SEATTLE, Washington — As a result of years of suffering and discrimination, the Rohingya people, an Indo-Aryan ethnic group in Myanmar, Southeast Asia, were forced to flee their home country. The 2015 Rohingya refugee crisis worsened in August 2017 as the conflict in Rakhine State, Myanmar, escalated. Since then, more than 700,000 Rohingya people fled to the neighboring country Bangladesh. Today, about 860,000 Rohingya live in the world’s largest and most densely populated refugee camp called Kutupalong, located outside of Cox’s Bazar, a city in Bangladesh.
Kutupalong: World’s Largest Refugee Camp
About half of the hundreds of thousands of refugees in Kutupalong are children. With overcrowding, poor living conditions and great psychological stress, these children already face immense health challenges. Yet, now with the global COVID-19 pandemic, children living in Kutupalong face more significant challenges to their health and well-being.
Infectious diseases and malnutrition threaten the Rohingya refugee children’s health. About half of the children lack access to formal education. Moreover, with an unstable environment, other socio-economic dangers also jeopardize the children’s futures. These socio-economics challenges include abuse, neglect, sexual violence, trafficking and child labor, among others.
The Threat of COVID-19
As of June 16, 38 cases of COVID-19 have been confirmed inside the refugee camp, and two people have died. However, because Kutupalong can only currently conduct limited testing, the number of COVID-19 cases in the refugee camp is expected to be much higher.
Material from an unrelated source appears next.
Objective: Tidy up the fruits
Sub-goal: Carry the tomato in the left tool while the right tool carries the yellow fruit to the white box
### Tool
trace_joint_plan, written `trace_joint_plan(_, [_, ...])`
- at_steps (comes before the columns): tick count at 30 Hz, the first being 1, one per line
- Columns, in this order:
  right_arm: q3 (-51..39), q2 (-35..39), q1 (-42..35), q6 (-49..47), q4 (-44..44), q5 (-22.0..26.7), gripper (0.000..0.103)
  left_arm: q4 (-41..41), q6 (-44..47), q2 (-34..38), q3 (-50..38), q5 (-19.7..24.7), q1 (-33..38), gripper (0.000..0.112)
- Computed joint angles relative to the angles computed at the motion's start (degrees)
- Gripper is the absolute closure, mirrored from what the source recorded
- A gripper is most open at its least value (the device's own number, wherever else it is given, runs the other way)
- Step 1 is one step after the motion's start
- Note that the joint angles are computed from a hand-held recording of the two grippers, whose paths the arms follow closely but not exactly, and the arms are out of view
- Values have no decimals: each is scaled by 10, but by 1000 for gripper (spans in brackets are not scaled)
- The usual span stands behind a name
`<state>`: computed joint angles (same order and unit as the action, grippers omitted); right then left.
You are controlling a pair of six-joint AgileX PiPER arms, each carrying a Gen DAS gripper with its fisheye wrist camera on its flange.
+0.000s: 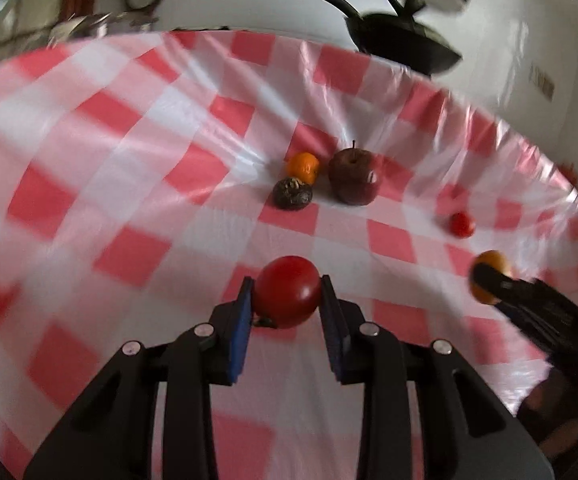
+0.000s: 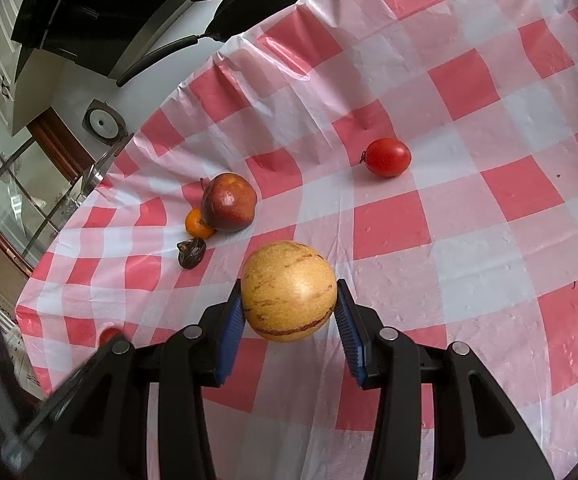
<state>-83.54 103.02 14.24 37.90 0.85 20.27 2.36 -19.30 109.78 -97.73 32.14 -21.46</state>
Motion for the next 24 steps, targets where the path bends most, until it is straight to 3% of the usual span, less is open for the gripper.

Like many refugee camps, Kutupalong’s overcrowded conditions make social distancing amid the pandemic extremely difficult. The center also lacks enough masks, soap and water to keep its residents protected from the virus. As a result, Rohingya children and their families are at a significant risk of infection.
However, there are efforts underway to prevent and maintain the spread of COVID in Kutupalong. In addition to Bangladesh’s nationwide lockdown, international humanitarian organizations like World Vision are helping protect refugees from the dangers of COVID-19. Workers from the community and humanitarian aid groups provide aid and accurate information on COVID-19 and public health throughout Kutupalong. Moreover, the refugee camp’s doctors are working to increase COVID-19 testing moving while new healthcare facilities are being set up with more beds to treat patients.
Yet, because there is no internet service inside the camp, it is challenging to raise awareness of COVID-19 protocols among the refugee population and set alternative aiding platforms for the center like online learning for children and telehealth programs.
Impact on Children’s Health
The pandemic has endangered the refugee children’s health in multiple ways, including:
Malnutrition: Already, 30% of the Rohingya children live with chronic malnutrition, while 11% live with acute malnutrition. Many families struggle to find enough to eat, more so to eat a diverse array of foods to support their children’s mental and physical development. The COVID-19 pandemic increases children’s risk of malnutrition by worsening the already-present problem of food insecurity and hindering prevention tactics. The camp’s UNICEF nutrition facilities, for example, have had to limit the services they can offer to follow Bangladesh’s lockdown measures. Community nutrition volunteers would also typically screen many children for signs of malnutrition, but must now rely on Rohingya mothers to measure the severity of their children’s malnutrition.
COVID-19: The overcrowded and unsanitary conditions inside Kutupalong will make it easy for COVID-19 to spread among residents, especially children. Unfortunately, the elevated problem of malnutrition will also make it easier for children to contract the virus. UNICEF nutrition manager Dr. Karanveer Singh has called this relationship is a “vicious cycle of malnutrition and infection.”
Mental health: The Rohingya refugees have already experienced incredibly traumatic events of violence and persecution. The lockdown and threat of COVID-19 are currently putting the refugees at an even greater risk of psychological trauma.
Impact on Education
In addition to jeopardizing the refugee children’s physical and mental health, the COVID-19 pandemic is also impacting the Rohingya children’s education. As mentioned previously, approximately half of the children had access to formal education before the epidemic began. Due to the pandemic and its consequential lockdown, those learning centers have closed, and Bangladeshi teachers are unable to enter Kutupalong. Without internet access, families are struggling to find ways to continue learning at home.
The community is working to find solutions to this problem. Approximately 1,200 Rohingya teachers are volunteering their time to engage families in home-based learning. At the same time, UNICEF volunteers are providing books, workbooks and audio messages to keep children learning.
By disrupting the refugee children’s education, the COVID-19 pandemic is putting an already vulnerable population at an even more significant disadvantage. Still, as the situation in the world’s largest refugee camp is bringing awareness to the Rohingya refugees’ suffering and need of immediate support, humanitarian organizations and communities are coming together to make sure the Rohingya people thrive once the pandemic is over.